Dataset entries
========

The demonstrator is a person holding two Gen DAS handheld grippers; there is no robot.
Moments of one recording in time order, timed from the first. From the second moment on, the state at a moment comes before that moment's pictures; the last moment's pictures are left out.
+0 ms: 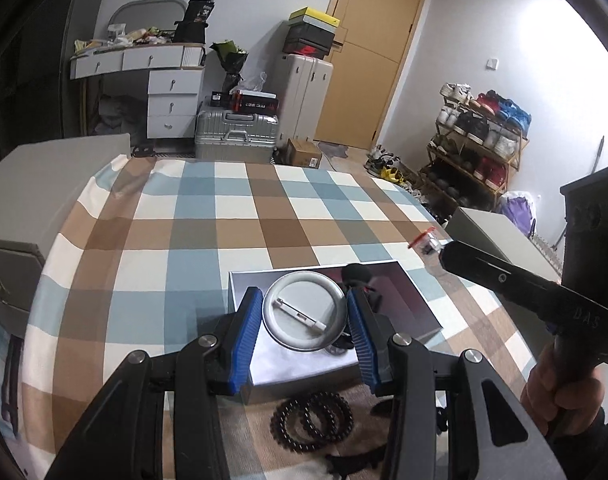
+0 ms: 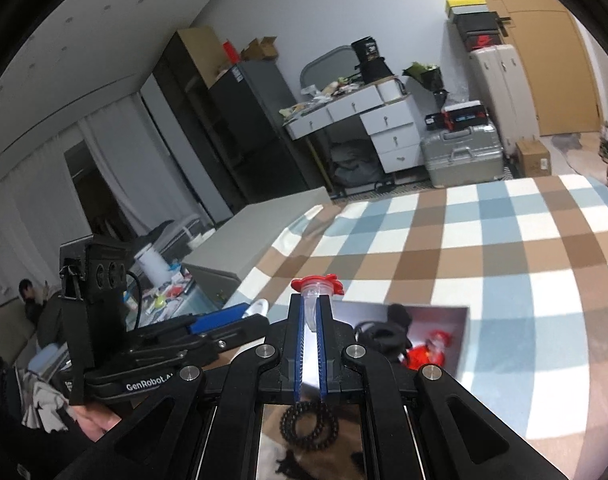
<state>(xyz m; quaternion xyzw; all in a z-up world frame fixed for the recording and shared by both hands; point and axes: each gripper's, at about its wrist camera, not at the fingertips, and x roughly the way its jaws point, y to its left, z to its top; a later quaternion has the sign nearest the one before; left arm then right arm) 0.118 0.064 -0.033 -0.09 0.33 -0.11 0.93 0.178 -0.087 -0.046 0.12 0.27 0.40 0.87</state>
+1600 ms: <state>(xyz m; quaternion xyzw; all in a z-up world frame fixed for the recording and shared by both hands) 0.146 0.058 -0.040 -0.10 0.37 -0.18 0.91 0.215 -0.081 -0.071 0.11 0.32 0.37 0.86</state>
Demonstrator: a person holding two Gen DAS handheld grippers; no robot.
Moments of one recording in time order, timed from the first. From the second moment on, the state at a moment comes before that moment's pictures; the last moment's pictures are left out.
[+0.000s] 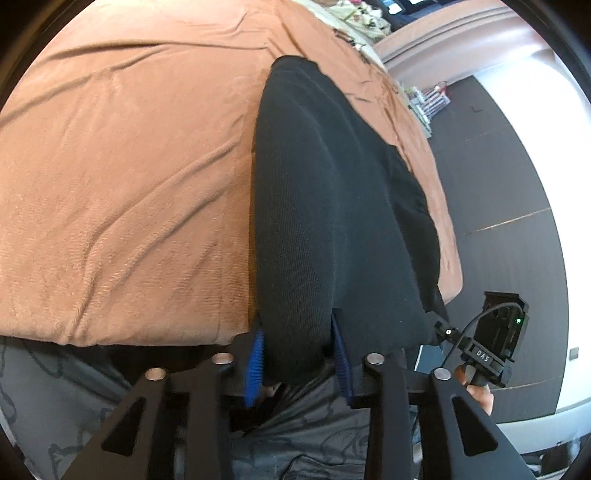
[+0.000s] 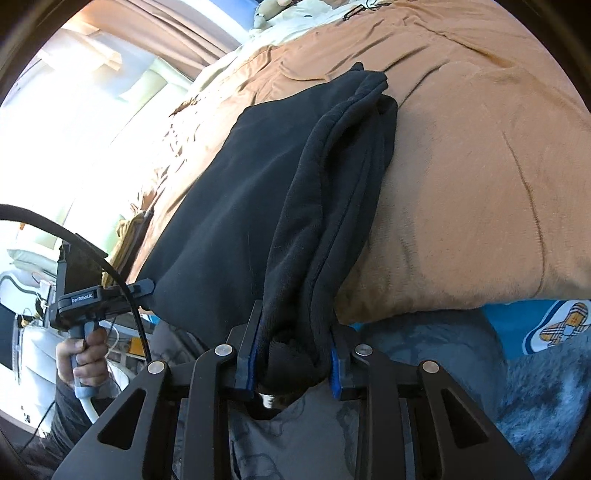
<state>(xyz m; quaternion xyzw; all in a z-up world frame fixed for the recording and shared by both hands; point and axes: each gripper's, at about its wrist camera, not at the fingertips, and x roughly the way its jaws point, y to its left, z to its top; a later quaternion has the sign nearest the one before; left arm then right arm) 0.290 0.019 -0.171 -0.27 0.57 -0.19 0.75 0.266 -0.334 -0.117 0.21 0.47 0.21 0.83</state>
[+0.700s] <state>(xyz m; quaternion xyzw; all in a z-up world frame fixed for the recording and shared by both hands) 0.373 0.030 -0.195 -0.30 0.55 -0.20 0.75 0.381 -0.366 -0.147 0.26 0.46 0.20 0.82</state>
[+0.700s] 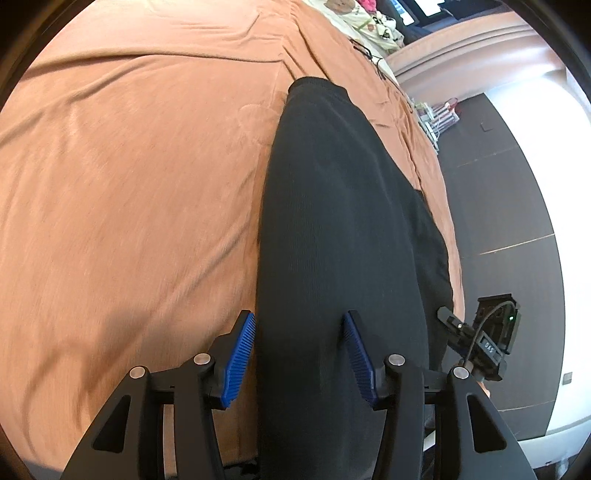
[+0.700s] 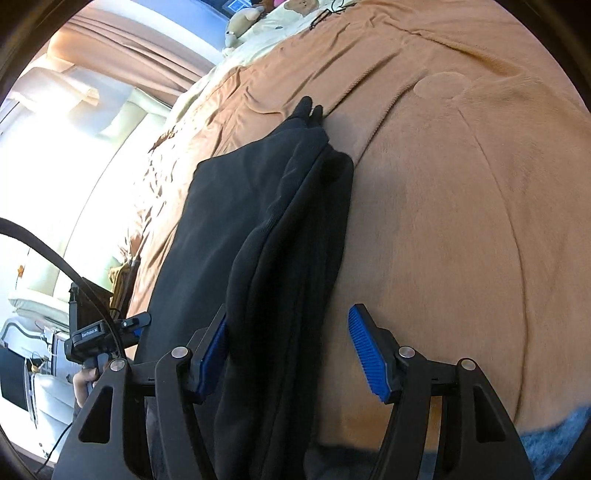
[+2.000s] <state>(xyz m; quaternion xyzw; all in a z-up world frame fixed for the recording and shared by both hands) 0.438 0.017 -0.139 -0.29 0.50 -0.27 0.77 0.436 -0.350 -0.112 0.23 0.44 0.22 0.84</state>
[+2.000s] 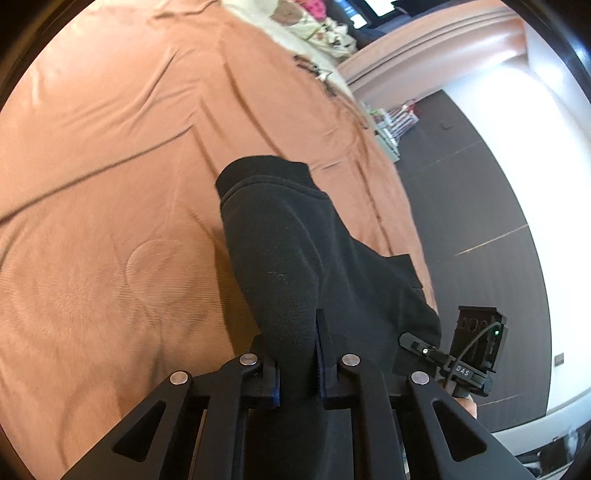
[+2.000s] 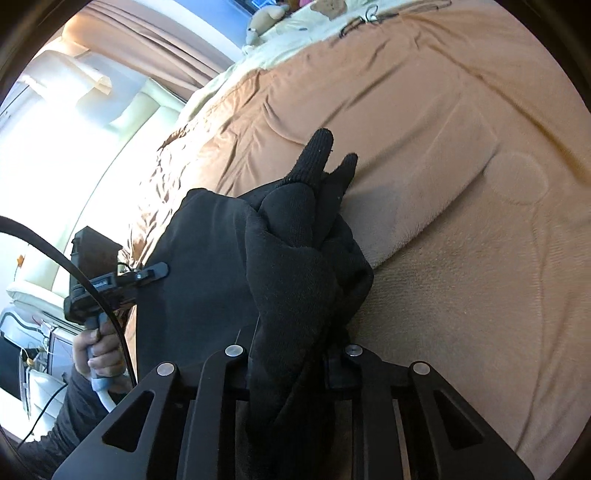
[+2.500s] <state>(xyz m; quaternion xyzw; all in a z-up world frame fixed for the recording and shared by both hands) 0.392 -0.012 -0.064 -0.27 0.45 -0.30 0.80 0.351 -0.359 -0.059 0.21 0.37 0.23 0.88</state>
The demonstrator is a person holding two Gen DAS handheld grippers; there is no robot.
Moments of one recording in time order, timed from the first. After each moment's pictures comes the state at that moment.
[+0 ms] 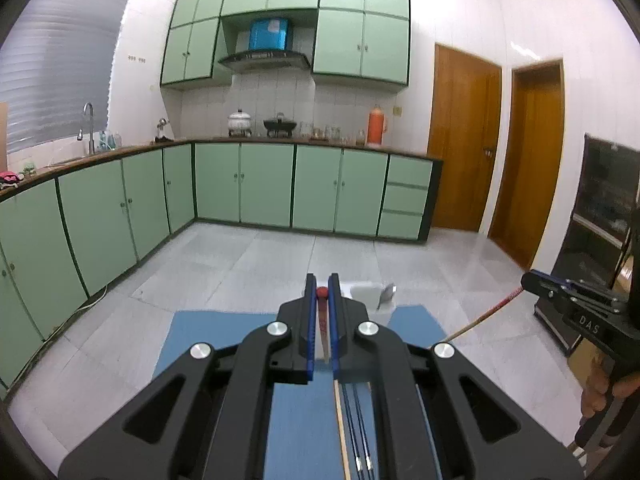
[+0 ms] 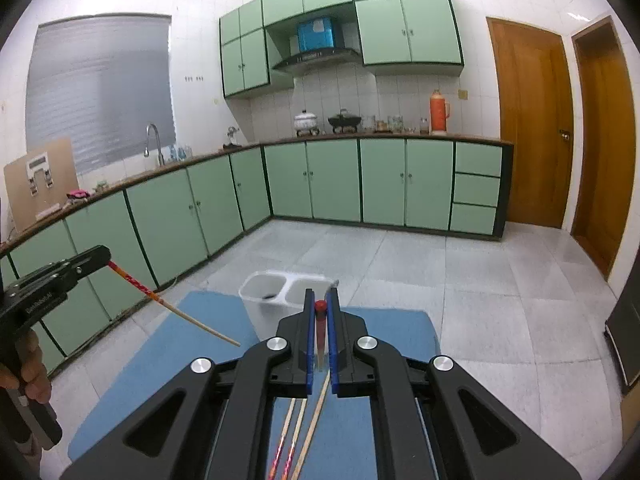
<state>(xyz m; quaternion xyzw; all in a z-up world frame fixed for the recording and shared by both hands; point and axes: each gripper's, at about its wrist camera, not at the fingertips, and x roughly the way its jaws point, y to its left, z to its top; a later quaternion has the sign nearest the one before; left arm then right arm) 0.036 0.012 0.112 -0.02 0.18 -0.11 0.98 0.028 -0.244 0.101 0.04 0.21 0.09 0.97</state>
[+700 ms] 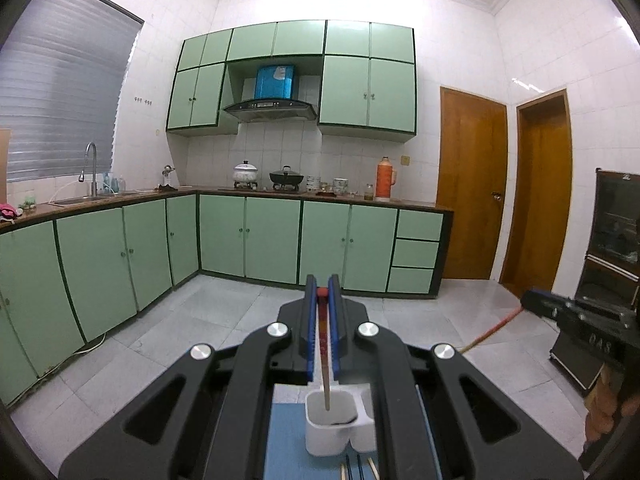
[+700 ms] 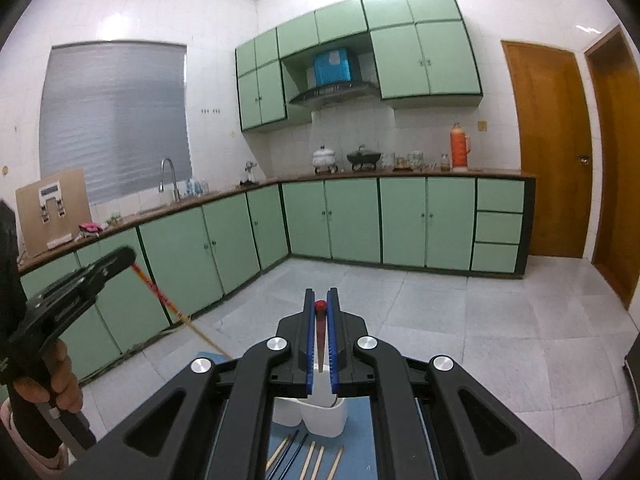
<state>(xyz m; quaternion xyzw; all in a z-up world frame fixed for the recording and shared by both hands) 0.133 -0.021 0.161 -0.02 0.09 -0.09 0.99 0.125 -0.233 0.153 0.04 0.17 0.13 0.98</state>
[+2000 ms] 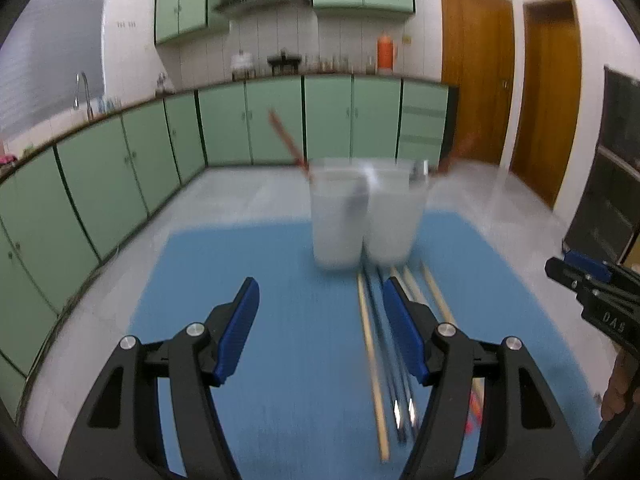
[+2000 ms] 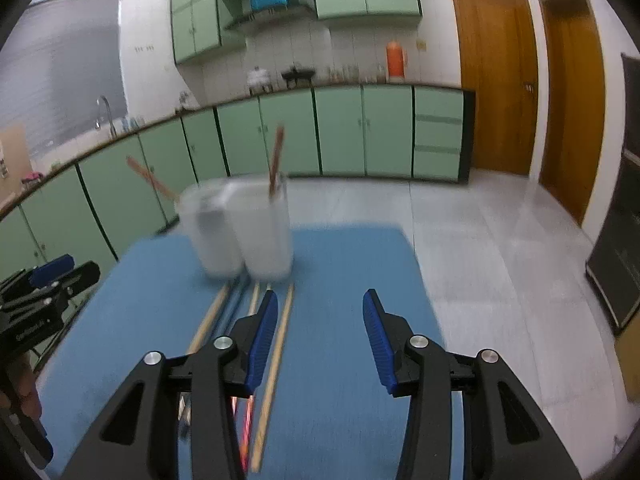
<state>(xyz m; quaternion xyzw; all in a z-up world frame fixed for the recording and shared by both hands) 0.064 -0.008 -0.030 0.03 0.30 -0.07 0.95 0.031 -0.234 -0.045 0.06 0.31 0.01 0.95</state>
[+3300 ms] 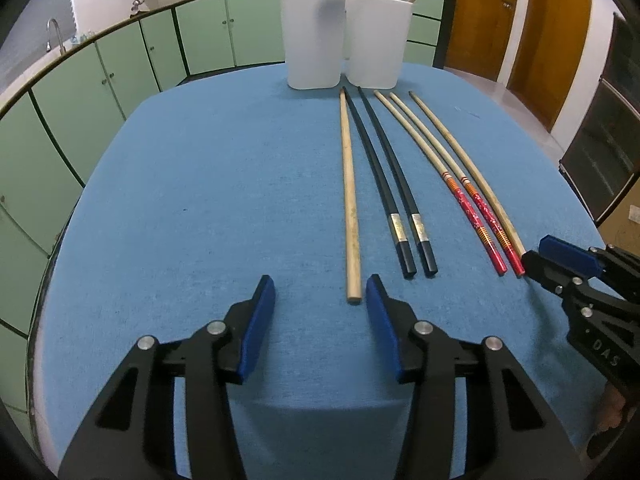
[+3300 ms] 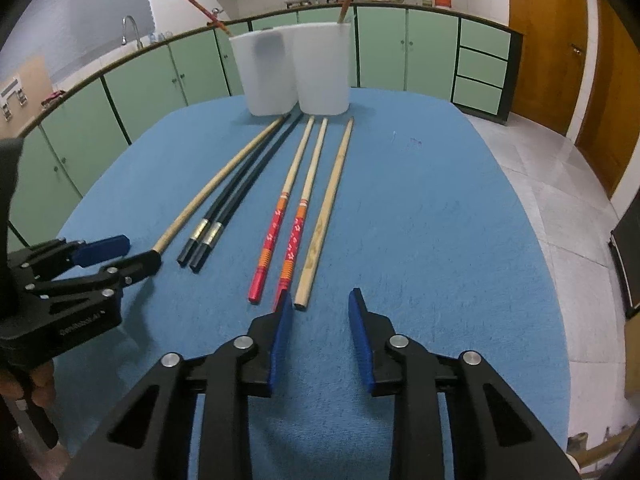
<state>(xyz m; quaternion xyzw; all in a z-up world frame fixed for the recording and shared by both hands) 0.022 -0.014 -0.126 0.05 0.45 -0.09 0.89 -0.006 -0.189 -0.128 0.02 0.43 0.07 0.90</state>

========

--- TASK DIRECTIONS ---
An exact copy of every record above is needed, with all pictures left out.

--- TASK OUTPUT ---
The demonstrator is a person holding two Gen DAS handheld grippers; there is no robot.
Moments of one recording in time order, timed from the first. From the second moment on, the state at a moment comes before that moment's pictures; the last moment's pictures are left out.
+0 ms: 
+0 ms: 
<state>(xyz m; quaternion xyzw; all in a z-up world frame fixed for the recording and shared by both hands; point and axes: each gripper's, at about its wrist camera, not at the fingertips, and x roughly the way its jaws point, y to its left, z to its top; a later quaternion has the sign nearest the one before; left arm then right arm) 0.118 0.064 -0.033 -0.09 0.33 -0.11 0.93 0.178 -0.087 -0.046 0.12 0.27 0.40 0.87</state>
+1600 ms: <state>(xyz m; quaternion xyzw; all in a z-up world frame fixed for the recording and shared by both hands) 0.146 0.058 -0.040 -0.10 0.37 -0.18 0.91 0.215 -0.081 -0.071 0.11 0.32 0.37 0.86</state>
Demonstrator: a person holding two Gen DAS handheld grippers; no robot.
Moments of one recording in time order, timed from the first. From the second moment on, the state at a moment comes before that moment's pictures; the last moment's pictures are left out.
[+0.000s] 
[+0.000s] 
<state>(xyz m; quaternion xyzw; all in a z-up world frame fixed for the recording and shared by both hands; point and axes: each gripper's, at about its wrist camera, not at the fingertips, and x roughly the way its jaws point, y to its left, z to its top; a later quaternion has the sign nearest the one before; left arm then right arm) 0.290 0.019 -0.171 -0.27 0.57 -0.19 0.75 0.266 -0.334 -0.117 0.21 0.47 0.21 0.83</state>
[+0.700s] <state>(xyz m; quaternion xyzw; all in a z-up world frame fixed for the recording and shared by both hands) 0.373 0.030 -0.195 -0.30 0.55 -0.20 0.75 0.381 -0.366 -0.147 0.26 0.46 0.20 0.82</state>
[+0.700s] 
[+0.700s] 
[+2.000s] <state>(xyz m; quaternion xyzw; all in a z-up world frame fixed for the recording and shared by both hands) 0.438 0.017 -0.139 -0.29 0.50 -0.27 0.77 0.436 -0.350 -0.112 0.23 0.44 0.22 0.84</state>
[+2.000s] 
[+2.000s] 
[+2.500s] <state>(xyz m; quaternion xyzw; all in a z-up world frame fixed for the recording and shared by both hands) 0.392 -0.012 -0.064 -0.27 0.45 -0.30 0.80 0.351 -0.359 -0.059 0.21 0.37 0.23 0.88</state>
The demonstrator is a person holding two Gen DAS handheld grippers; there is no robot.
Moments of one recording in time order, timed from the first. After each moment's pictures comes the state at that moment.
[+0 ms] 
[+0 ms] 
<state>(xyz m; quaternion xyzw; all in a z-up world frame fixed for the recording and shared by both hands; point and axes: each gripper's, at about its wrist camera, not at the fingertips, and x roughly the way its jaws point, y to its left, z to its top; a later quaternion has the sign nearest the one before; left arm then right arm) 0.036 0.012 0.112 -0.02 0.18 -0.11 0.98 0.028 -0.244 0.101 0.04 0.21 0.09 0.97</state>
[+700 ms] 
[+700 ms] 
<state>(xyz m; quaternion xyzw; all in a z-up world frame fixed for the recording and shared by both hands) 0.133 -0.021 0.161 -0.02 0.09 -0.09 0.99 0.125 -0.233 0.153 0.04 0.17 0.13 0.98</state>
[+2000 ms] 
[+2000 ms] 
<state>(xyz m; quaternion xyzw; all in a z-up world frame fixed for the recording and shared by both hands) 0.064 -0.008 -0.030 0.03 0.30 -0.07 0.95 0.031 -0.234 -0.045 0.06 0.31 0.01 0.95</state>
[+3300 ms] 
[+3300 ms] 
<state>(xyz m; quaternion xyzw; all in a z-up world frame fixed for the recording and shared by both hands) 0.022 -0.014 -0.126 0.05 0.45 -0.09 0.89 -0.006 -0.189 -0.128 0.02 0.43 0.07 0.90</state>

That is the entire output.